[EM] electoral methods - US and Europe
James Green-Armytage
jarmyta at antioch-college.edu
Sun Feb 22 18:08:02 PST 2004
"Toplak Jurij" <jure.toplak at uni-mb.si> writes:
>Yes, the in US the methods are used for allocation of 435 seats to 50
>states
>and in Europe they are used for allocation of seats to the parties.
>However,
>mathematically, problem is the same.
>With "ideal proportionality" I mean that party (or state in a case of US)
>would get exactly the same percentage of seats as it received votes (or
>people in a case of US). Most of the PR methods are supposed to try to
>come
>as close as possible, but, of course, none of them can achieve it
>(because a
>party cannot be assigned 5.43 seats, for example :)
>
>Altough it is often thought that D'Hondt is superior to Saint-Lague, as
>you
>say, all the research shows that D'Hondt systematically and consisently
>favors large parties, while Saint-Lague does not favour either large or
>small ones. (see Lijphart 1985, Balinski & Young 2001). For this reason
>D'Hondt was also abandoned in US in 1832 (after 40 years of use),
>therefore
>46 years before D'Hondt "invented" it.
I reply:
Do you realize the extent of the theoretical unsoundness of Saint-Lague
and Hare? I was convinced of it by an example which James Gilmour gave
last July. Here is a link to the posting which contains that example:
http://lists.electorama.com/pipermail/election-methods-electorama.com/2003-July/010368.html
I would say that Saint-Lague systematically favors smaller parties, and
while I'm all for smaller parties, I don't think that this is a good way
to go about giving them a bigger role, because it introduces a paradox of
more people gaining fewer representatives, along with an incentive for
parties to split themselves up into smaller chunks for purely strategic
reasons. I've read Lijphart and I think he was wrong about this.

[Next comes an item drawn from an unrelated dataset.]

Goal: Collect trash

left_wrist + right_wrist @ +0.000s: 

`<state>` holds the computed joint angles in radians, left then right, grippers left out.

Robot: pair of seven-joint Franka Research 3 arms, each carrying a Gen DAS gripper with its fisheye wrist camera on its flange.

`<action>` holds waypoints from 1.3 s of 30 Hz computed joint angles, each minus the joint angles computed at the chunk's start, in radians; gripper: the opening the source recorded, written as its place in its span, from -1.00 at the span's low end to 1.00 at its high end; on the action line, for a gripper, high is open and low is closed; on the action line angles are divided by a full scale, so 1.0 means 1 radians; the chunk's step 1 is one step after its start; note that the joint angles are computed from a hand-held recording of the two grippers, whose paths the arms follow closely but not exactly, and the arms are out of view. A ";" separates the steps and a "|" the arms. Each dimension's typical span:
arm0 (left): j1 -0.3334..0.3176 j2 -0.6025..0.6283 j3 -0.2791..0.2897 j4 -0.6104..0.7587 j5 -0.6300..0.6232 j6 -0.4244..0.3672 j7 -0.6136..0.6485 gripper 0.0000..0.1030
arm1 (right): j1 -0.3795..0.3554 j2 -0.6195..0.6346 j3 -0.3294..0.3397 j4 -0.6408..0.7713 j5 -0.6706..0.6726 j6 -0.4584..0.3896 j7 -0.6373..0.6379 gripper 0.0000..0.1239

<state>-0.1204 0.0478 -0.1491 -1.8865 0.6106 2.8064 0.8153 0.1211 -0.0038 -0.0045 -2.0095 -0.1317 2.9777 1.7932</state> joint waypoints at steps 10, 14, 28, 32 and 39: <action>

I think that the best way to help smaller parties in a proportional
representation scenario is to use an STV system so that there is no risk
of people "wasting" their votes on small parties with not quite enough
votes. Also in some cases the votes transferred from an eliminated small
party candidate may go towards helping another small party candidate to
win a seat.
As for seat apportionment by state, I admit again that I'm not an expert
in it. You're saying that the U.S. now uses a Saint-Lague divisor? I live
in the U.S., and I didn't even know that.